Exercise requirements | Every line that contains the word "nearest" should be copied from the records below.
********
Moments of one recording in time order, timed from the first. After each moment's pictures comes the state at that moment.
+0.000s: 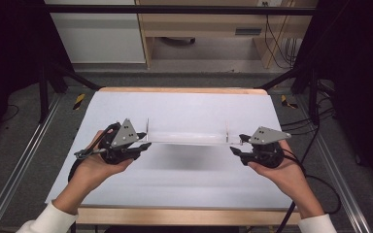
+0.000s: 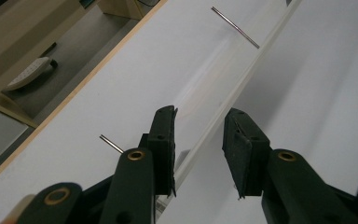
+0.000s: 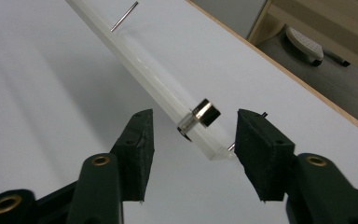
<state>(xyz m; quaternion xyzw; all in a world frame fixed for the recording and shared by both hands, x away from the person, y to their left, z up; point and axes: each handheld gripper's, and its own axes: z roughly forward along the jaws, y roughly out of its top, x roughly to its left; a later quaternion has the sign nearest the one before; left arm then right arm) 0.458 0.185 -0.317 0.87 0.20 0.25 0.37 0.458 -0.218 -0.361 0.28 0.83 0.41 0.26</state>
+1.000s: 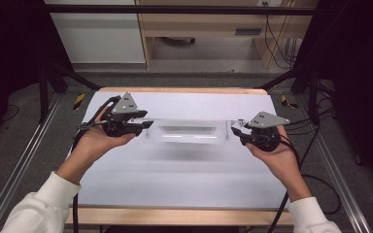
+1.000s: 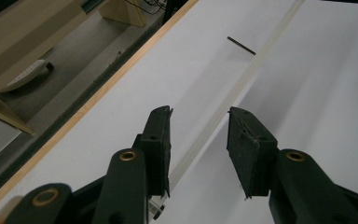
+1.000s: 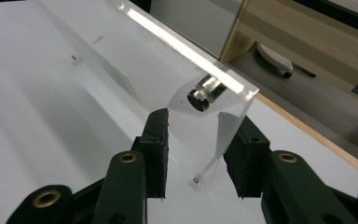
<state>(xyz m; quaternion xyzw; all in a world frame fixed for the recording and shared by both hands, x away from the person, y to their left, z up) 0.506 0.186 -0.290 0.87 0.21 0.24 0.39 0.493 -0.217 -0.350 0.30 0.80 0.43 0.30</state>
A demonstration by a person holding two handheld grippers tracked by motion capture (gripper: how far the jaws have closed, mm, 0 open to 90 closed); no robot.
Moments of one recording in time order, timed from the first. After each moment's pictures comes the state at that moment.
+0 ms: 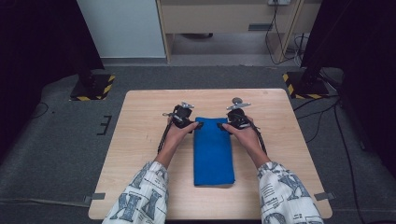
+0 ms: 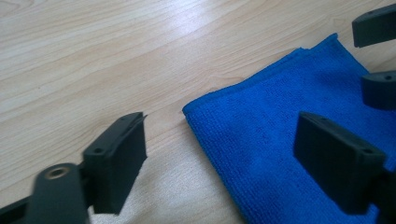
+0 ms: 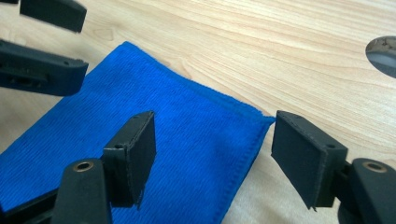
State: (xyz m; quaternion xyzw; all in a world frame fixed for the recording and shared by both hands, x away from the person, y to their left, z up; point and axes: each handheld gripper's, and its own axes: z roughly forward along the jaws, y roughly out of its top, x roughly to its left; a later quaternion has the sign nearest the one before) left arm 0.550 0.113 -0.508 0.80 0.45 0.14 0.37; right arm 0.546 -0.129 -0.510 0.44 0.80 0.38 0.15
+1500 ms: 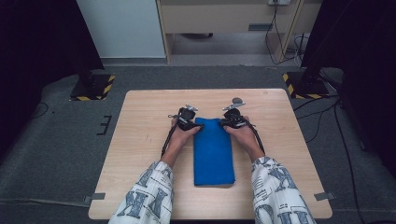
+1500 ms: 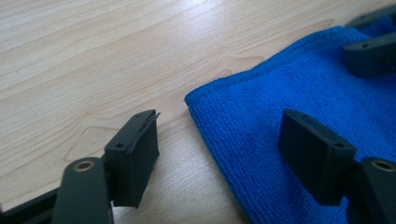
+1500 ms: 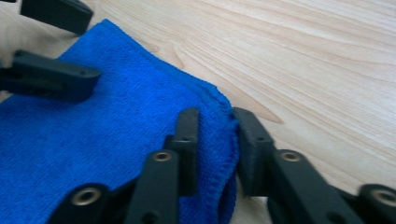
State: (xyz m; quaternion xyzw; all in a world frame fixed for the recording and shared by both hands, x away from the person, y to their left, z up) left arm 0.557 0.100 -0.529 0.81 0.46 0.16 0.34; right arm 0.562 -0.121 -0.530 0.42 0.82 0.36 0.14
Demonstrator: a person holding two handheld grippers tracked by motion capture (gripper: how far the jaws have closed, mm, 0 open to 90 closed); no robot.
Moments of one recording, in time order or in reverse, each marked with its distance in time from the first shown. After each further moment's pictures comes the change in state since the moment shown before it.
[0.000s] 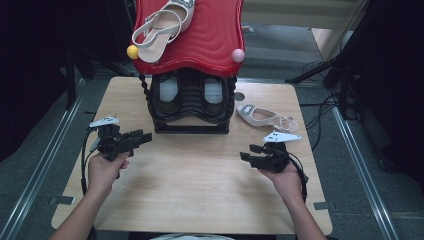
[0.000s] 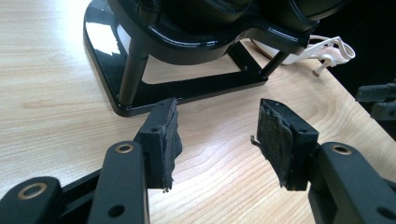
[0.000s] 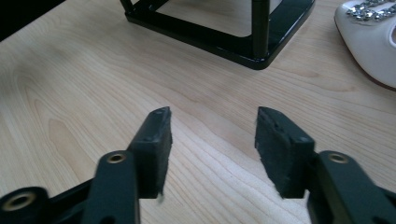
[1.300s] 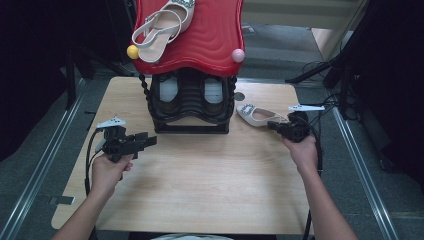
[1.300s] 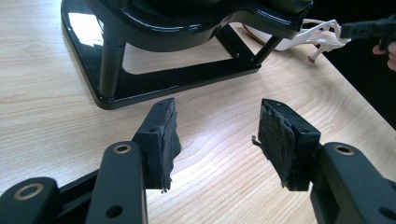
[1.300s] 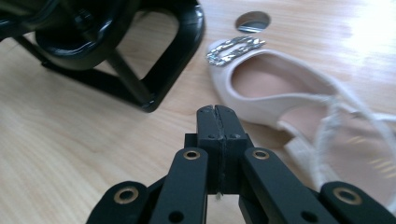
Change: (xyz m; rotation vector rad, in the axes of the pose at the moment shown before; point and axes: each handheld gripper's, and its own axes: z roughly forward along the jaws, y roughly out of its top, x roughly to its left) left arm -0.010 -0.002 0.008 0.048 -0.021 0.026; right arm -0.098 0.046 -0.013 -0.016 -0.128 0.136
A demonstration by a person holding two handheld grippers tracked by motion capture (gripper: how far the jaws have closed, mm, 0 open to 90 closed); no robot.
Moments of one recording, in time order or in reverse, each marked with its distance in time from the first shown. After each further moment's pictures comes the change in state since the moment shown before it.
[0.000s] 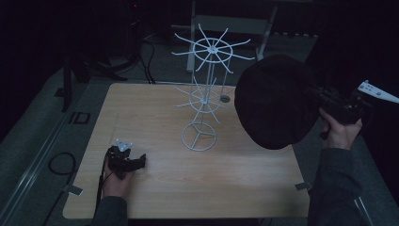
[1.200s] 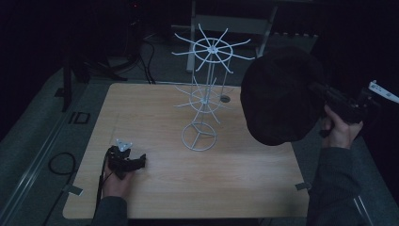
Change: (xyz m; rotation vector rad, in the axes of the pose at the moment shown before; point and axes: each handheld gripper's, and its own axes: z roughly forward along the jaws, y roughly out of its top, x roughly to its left) left arm 0.000 0.000 0.000 0.000 0.000 0.000; right arm -0.005 0.002 -0.005 -0.116 0.070 0.086
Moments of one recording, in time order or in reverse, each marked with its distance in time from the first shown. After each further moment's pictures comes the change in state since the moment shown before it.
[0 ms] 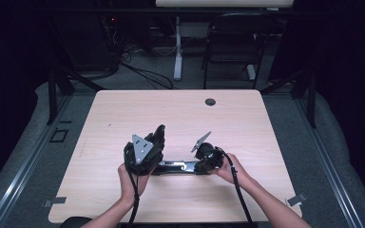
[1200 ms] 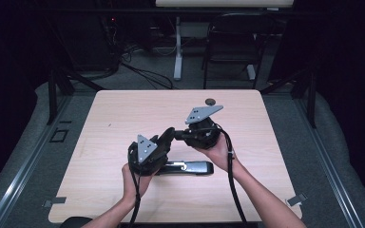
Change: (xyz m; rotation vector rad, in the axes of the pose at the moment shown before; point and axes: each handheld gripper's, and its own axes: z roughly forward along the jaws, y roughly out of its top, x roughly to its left) left arm -0.001 -0.003 0.007 0.035 -0.116 0.001; right arm 0.039 0.070 -0.119 -0.543 0.000 -0.090
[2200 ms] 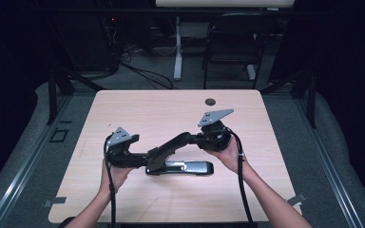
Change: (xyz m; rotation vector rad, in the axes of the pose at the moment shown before) left arm 0.077 -0.009 -0.008 0.116 -0.211 -0.118; right arm -0.022 -0.035 -0.007 0.058 -0.005 0.064
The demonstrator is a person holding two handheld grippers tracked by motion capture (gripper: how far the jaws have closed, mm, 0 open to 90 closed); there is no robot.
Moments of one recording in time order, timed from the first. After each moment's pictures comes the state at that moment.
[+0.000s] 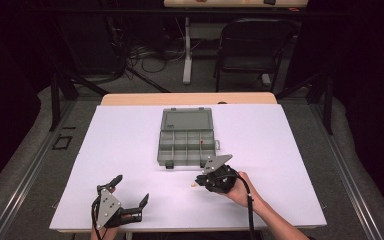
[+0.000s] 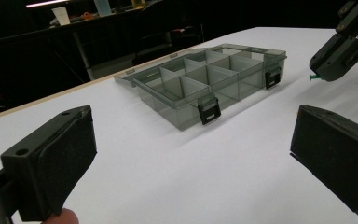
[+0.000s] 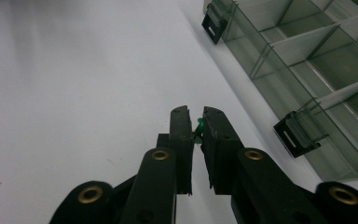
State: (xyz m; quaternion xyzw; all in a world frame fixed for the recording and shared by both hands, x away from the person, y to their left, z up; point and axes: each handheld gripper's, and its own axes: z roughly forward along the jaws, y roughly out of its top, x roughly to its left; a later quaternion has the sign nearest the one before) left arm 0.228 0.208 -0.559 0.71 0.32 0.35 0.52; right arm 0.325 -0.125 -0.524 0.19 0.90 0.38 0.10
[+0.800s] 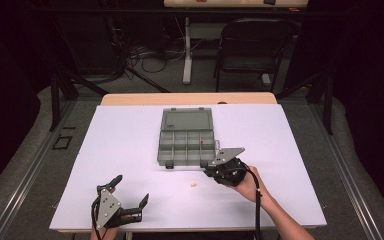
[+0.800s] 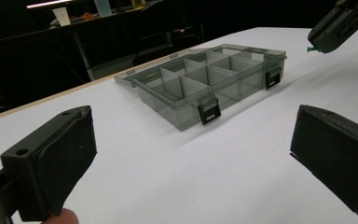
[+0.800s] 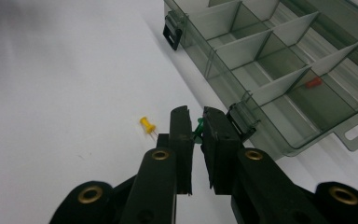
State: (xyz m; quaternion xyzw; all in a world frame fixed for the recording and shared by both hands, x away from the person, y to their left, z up) left arm 0.228 0.208 -0.559 0.71 0.32 0.35 0.52; right arm 0.333 -0.149 -0.507 0.22 0.89 0.39 0.13
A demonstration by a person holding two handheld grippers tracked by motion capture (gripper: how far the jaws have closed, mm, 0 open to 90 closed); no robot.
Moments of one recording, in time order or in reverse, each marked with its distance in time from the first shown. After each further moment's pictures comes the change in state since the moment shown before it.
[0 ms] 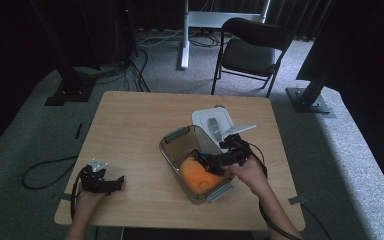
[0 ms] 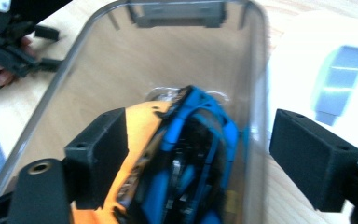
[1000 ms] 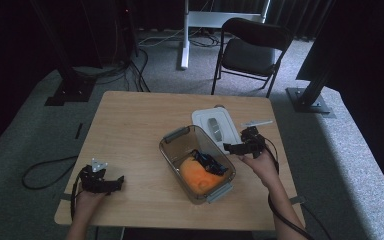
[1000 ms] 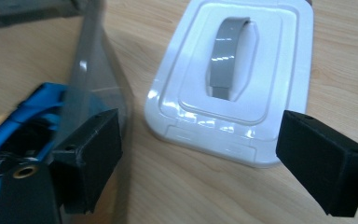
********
Task answer |
<state>(xyz m; quaternion xyzw; all in a world frame fixed for the recording and shared by both hands, x away from the person, y to their left, z up; point and axes: each handheld gripper's, and its own axes: z roughly forward along the jaws, y roughly out of its top, x roughly to its left; a later quaternion has the sign nearest the one before; left arm then right arm) 0.458 0.185 -0.317 0.87 0.20 0.25 0.37 0.458 -0.218 -0.361 0.28 0.83 0.41 0.26</state>
State: (xyz m; quaternion xyzw; all in a world frame fixed for the recording and shared by both hands, x away from the person, y to their left, z up; point and axes: each handheld gripper's, and its own axes: z roughly forward along the jaws, y roughly out of its top, x roughly to its left; a later quaternion has the sign nearest the one before) left arm 0.550 0.113 -0.508 0.80 0.45 0.14 0.37; right arm 0.546 -0.129 -0.510 0.44 0.80 0.38 0.15
State: (xyz m; quaternion xyzw; all in a world frame fixed for the recording and shared by both hands, x away from the person, y to their left, z up; point and axes: each handheld gripper's, and its own axes: z roughly forward along the jaws, y roughly out of its top, x roughly to its left; a later quaternion has the sign nearest the one before) left arm 0.228 0.208 -0.559 0.71 0.32 0.35 0.52; right arm 0.325 -0.125 -0.524 0.19 0.90 0.38 0.10

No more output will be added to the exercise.